R (CP) v. NE Lincolnshire Council is an important Court of Appeal decision. On one level the judgment demonstrates the complexity of the care / education arrangements for young people moving into adulthood – and on another it makes the simple point that councils must meet the needs of disabled people.
The case concerned a young adult described in the following terms (para 3):
CP is a 22-year old woman with global development delay, learning difficulties and an autistic spectrum disorder. She does not communicate verbally. She can communicate to an extent by behaviour, gesture and vocalisation. She cannot be left alone at any time, is doubly incontinent and requires assistance with washing and dressing. Her behavioural difficulties can make her challenging. She wakes every night and requires a carer to be with her. She uses a wheelchair when in the community. She lives with her parents in Lincolnshire
The judgment describes the family having to battle at every stage to get an EHC Plan for their daughter post-16 and for the education, health and social care elements. It is stark evidence – if evidence is needed – as to the enormous barriers families experience (not least due to the legal complexities) and of the way councils approach claims of this kind. At para 27 the judgment refers to an email the council sent to relevant staff saying “Unfortunately it transpires that there is no legal footing to justify us not funding this provision”. Lord Justice Haddon-Cave, in his judgment, put this in context, observing (para 67) that the Council resisted the claim ‘at every turn and conducted what turned out to be a fruitless rear-guard action’.

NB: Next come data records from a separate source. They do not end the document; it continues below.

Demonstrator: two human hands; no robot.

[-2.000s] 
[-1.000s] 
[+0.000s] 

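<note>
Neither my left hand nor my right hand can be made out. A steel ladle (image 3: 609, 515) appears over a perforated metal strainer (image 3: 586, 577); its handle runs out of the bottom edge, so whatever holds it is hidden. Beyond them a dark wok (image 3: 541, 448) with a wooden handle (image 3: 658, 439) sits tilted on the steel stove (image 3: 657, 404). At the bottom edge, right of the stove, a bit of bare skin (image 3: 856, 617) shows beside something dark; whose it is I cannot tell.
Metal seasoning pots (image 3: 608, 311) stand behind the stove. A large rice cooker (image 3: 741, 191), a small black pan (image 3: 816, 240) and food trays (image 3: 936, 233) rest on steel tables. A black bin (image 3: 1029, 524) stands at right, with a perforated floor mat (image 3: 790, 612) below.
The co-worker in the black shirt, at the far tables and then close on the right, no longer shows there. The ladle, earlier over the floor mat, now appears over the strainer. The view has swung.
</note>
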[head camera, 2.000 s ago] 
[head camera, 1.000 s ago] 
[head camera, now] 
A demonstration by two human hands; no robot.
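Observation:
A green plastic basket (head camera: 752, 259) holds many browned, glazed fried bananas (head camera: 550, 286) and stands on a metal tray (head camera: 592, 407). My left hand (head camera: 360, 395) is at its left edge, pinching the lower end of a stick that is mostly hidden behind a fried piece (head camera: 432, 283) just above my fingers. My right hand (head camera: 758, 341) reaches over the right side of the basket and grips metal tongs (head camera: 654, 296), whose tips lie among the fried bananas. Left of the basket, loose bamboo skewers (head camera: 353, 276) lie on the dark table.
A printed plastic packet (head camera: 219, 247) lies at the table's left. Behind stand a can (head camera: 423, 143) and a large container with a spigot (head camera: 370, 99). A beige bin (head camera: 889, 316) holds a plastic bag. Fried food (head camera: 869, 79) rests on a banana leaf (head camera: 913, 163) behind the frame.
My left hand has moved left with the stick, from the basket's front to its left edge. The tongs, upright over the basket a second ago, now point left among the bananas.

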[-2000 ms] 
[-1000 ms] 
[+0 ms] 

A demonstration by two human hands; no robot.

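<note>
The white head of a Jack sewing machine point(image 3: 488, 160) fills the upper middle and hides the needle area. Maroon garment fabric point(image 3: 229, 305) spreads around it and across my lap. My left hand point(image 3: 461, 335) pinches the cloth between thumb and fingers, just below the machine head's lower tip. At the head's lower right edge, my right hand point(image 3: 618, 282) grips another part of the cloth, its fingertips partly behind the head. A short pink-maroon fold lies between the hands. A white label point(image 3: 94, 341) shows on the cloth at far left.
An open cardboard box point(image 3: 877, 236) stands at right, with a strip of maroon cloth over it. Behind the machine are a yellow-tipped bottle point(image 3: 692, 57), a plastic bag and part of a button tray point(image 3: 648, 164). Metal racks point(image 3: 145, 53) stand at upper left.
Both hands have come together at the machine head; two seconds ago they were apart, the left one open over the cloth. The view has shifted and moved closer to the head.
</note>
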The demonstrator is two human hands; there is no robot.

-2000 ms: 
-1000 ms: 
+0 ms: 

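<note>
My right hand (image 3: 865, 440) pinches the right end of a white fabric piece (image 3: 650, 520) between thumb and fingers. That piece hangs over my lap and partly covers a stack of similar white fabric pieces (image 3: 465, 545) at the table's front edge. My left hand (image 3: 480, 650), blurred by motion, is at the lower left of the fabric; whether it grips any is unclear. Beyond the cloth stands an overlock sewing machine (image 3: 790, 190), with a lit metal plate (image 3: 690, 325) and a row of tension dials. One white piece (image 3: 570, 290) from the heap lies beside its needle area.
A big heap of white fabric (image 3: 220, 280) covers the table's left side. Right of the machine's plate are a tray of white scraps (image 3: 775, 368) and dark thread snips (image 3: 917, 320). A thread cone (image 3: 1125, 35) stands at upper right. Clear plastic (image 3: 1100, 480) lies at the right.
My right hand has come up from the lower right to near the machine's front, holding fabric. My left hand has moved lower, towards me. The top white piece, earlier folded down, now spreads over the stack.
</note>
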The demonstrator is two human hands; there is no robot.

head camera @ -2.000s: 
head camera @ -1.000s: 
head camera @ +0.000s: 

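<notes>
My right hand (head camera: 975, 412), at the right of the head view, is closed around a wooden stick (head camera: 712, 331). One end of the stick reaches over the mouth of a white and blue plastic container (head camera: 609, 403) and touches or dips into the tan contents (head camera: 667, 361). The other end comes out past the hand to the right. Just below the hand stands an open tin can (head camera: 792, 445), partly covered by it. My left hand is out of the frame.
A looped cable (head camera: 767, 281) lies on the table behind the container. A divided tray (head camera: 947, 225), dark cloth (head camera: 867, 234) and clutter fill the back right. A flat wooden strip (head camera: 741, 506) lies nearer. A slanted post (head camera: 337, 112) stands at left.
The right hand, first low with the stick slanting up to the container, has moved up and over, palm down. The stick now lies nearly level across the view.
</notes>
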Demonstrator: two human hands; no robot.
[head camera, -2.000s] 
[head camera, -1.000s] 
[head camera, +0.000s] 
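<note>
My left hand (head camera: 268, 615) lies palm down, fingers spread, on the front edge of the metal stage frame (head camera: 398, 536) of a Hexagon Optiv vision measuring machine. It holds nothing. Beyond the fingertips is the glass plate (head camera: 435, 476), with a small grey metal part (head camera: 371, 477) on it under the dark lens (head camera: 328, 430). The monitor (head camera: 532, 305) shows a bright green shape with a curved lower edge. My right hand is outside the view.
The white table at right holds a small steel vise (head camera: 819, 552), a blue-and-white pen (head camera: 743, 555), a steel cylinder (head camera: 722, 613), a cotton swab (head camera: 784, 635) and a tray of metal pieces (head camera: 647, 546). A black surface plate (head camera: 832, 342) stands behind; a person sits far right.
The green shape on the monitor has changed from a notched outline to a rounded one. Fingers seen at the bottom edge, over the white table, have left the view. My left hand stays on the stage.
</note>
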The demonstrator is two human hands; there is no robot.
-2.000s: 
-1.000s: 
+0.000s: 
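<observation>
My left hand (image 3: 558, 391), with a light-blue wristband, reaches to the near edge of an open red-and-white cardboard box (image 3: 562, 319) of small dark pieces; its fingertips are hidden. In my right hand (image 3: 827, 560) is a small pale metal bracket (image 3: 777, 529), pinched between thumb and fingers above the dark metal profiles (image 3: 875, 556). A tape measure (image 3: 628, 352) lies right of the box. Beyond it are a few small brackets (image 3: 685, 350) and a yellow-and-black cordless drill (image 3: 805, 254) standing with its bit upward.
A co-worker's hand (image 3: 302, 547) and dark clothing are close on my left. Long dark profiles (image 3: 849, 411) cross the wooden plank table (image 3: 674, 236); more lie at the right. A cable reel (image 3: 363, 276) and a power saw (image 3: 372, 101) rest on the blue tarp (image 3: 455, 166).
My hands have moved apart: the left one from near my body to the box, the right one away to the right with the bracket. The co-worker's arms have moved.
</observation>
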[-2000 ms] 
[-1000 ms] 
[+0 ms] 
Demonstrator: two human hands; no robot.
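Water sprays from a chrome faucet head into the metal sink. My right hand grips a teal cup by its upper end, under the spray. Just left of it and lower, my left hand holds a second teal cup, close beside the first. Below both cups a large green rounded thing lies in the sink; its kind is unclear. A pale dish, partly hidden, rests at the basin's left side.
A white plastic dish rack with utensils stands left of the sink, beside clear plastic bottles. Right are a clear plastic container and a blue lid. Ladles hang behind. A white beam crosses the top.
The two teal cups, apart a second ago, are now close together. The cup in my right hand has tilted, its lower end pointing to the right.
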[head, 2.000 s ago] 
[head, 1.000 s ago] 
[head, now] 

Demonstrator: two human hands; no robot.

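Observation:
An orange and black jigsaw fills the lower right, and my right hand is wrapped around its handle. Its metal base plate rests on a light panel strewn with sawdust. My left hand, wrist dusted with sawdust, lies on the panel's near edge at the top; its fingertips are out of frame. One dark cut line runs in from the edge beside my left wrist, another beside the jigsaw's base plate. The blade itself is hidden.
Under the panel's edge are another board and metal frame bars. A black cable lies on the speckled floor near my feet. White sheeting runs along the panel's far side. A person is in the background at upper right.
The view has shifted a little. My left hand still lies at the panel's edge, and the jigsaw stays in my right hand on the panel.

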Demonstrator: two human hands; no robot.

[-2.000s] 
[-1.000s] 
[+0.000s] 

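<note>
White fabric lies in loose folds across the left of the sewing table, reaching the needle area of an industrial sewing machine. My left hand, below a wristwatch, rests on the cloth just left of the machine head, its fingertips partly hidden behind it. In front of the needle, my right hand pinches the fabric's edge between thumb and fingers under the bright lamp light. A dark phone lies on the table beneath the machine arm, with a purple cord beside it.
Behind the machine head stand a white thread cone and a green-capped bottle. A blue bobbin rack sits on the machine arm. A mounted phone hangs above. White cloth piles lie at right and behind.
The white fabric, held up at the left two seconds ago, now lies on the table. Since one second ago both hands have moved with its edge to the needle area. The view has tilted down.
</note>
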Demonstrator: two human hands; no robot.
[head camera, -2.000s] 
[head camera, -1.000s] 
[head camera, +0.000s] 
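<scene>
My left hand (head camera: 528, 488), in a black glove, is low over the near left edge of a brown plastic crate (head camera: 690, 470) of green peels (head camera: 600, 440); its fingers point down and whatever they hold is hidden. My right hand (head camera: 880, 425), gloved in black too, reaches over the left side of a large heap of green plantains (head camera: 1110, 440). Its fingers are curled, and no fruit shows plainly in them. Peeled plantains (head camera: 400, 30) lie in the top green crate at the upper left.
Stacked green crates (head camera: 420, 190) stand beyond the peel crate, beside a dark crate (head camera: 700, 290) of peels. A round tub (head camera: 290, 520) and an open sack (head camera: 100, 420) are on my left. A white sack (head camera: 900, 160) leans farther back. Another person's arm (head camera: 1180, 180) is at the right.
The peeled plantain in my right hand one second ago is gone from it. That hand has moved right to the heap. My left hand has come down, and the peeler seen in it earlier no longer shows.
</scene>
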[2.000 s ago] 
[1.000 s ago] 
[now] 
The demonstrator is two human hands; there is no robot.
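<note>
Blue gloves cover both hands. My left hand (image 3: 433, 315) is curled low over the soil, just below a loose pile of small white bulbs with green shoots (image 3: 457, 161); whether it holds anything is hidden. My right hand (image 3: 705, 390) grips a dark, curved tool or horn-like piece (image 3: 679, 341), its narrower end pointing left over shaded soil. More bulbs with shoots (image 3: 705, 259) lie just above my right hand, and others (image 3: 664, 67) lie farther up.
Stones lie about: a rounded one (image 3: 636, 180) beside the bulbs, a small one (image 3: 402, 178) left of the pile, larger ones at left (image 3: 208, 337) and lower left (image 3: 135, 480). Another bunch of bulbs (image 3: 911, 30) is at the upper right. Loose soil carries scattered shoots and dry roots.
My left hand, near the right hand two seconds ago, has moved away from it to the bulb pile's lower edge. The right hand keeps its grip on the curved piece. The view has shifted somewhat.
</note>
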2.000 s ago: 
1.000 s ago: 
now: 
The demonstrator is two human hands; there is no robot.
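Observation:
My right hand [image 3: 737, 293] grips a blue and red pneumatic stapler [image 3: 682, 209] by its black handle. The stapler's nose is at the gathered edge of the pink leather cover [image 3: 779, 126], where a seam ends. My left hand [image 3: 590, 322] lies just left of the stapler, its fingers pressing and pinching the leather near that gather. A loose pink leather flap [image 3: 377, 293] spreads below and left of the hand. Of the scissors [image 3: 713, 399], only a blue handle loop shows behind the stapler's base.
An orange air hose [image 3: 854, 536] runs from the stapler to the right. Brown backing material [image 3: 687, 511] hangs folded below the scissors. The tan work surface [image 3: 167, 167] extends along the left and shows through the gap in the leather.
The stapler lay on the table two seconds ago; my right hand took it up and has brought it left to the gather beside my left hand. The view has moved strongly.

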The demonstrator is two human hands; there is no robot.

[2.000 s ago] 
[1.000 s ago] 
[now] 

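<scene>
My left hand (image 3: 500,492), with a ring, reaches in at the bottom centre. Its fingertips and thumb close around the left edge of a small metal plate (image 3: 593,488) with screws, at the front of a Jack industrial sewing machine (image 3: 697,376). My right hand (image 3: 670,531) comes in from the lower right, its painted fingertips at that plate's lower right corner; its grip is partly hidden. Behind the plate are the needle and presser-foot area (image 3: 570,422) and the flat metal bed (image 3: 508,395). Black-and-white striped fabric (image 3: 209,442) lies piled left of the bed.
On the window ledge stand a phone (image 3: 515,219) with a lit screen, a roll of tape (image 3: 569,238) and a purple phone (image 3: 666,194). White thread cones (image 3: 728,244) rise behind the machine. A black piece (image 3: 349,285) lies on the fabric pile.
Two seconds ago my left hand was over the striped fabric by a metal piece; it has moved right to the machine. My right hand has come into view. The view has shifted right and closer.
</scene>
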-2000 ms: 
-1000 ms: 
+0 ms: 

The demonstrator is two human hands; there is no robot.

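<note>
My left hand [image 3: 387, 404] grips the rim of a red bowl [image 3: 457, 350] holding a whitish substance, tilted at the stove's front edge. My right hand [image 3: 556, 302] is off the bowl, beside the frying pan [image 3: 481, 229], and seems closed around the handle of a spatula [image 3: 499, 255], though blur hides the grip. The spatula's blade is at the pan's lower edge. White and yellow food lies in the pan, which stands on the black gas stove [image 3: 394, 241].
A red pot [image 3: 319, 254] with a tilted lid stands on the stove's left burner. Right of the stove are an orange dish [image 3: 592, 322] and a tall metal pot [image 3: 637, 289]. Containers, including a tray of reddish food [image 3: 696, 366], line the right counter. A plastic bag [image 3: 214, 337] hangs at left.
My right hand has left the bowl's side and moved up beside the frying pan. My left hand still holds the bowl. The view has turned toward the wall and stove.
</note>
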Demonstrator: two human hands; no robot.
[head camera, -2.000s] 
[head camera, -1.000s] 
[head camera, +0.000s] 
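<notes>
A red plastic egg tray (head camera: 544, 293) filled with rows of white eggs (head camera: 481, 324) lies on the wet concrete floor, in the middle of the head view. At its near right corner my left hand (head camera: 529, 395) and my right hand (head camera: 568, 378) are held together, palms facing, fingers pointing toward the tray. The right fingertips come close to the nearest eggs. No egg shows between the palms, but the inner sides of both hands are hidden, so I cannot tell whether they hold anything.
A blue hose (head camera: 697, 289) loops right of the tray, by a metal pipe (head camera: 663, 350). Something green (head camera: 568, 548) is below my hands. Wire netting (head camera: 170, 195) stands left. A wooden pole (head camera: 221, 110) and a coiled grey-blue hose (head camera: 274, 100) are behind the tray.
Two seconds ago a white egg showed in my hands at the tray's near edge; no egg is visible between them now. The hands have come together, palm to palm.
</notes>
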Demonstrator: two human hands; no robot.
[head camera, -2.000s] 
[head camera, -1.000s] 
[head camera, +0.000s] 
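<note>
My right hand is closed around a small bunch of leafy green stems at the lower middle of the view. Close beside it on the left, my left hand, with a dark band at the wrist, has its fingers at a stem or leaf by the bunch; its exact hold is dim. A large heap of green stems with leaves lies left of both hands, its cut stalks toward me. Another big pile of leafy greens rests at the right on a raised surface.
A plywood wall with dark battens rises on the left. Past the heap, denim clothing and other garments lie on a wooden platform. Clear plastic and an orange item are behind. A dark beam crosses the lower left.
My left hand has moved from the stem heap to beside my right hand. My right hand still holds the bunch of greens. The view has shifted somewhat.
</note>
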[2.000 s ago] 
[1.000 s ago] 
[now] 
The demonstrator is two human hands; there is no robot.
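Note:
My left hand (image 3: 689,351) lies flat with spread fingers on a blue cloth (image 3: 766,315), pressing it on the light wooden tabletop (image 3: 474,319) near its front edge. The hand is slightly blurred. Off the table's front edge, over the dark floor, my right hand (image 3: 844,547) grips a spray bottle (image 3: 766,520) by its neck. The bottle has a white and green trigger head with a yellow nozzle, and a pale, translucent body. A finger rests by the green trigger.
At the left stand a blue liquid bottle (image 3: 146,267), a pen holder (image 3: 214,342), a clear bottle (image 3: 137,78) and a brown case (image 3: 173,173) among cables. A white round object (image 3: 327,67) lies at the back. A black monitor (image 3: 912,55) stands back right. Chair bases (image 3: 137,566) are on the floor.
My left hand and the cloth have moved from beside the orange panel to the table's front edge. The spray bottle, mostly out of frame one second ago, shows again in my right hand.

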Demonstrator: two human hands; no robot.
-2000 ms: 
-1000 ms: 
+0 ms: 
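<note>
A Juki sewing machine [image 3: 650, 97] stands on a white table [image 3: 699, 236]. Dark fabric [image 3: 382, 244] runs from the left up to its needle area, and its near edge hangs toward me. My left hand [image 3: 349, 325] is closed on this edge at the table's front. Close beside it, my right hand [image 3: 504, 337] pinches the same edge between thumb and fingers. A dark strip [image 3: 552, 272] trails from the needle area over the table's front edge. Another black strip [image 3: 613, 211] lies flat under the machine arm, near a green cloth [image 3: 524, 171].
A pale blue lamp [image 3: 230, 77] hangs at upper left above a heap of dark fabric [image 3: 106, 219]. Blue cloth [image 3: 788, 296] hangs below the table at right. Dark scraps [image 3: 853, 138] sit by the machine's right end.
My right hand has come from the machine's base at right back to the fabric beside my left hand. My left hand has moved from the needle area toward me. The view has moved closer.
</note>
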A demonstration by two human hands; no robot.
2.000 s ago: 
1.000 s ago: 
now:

By the time of the Court of Appeal hearing, council funding had been secured for the young adult’s needs and the essential question was whether it should repay her family for the costs of past support (ie prior to the council agreement to fund). The support throughout the relevant period had been at a centre run by a charity which had been set up and was organised by her father.
The court held (para 74) that the centre met both the young adult’s educational and social care needs – noting that ‘the fact that a provision is “education and training” under s.21 of the CFA 2014 does not mean that it cannot also provide an element of social care; and vice-versa. The two matters are complimentary, not mutually exclusive.’
It rejected (at para 85) as ‘misconceived’ and ‘as having no basis’ the council’s claim that the father was the ‘real claimant’ by alleging that he was in effect that he was ‘using the proceedings inappropriately to profit from the claim’ since [the centre) was a charity organised and controlled by him.
From a legal perspective, a particularly welcome finding of the court concerns the council’s argument that the applicant could not recover the sums unpaid because a ‘breach of a public law duty did not give rise to private law rights’. The court rejected this as ‘specious’. What was being asserted were not ‘private law rights’ but like ‘other social security and benefit claimants, she is simply asserting an orthodox public law right to be paid monies due to her under the Care Act 2014 and which the Council has unlawfully failed or refused to pay’.
For good measure the judgment also stated in forceful terms (para 82):
A breach of a statutory duty is a breach of statutory duty. It is, by definition, unlawful conduct. Unlawful conduct by a public body cannot merely be discounted or ignored. Moreover, s. 26 is no minor matter. A local authority’s statutory duty under s. 26 of the Care Act 2014 to provide a personal budget to meet a person’s care and support needs is fundamental to the operation of the care and support scheme which the Care Act 2014 underpins.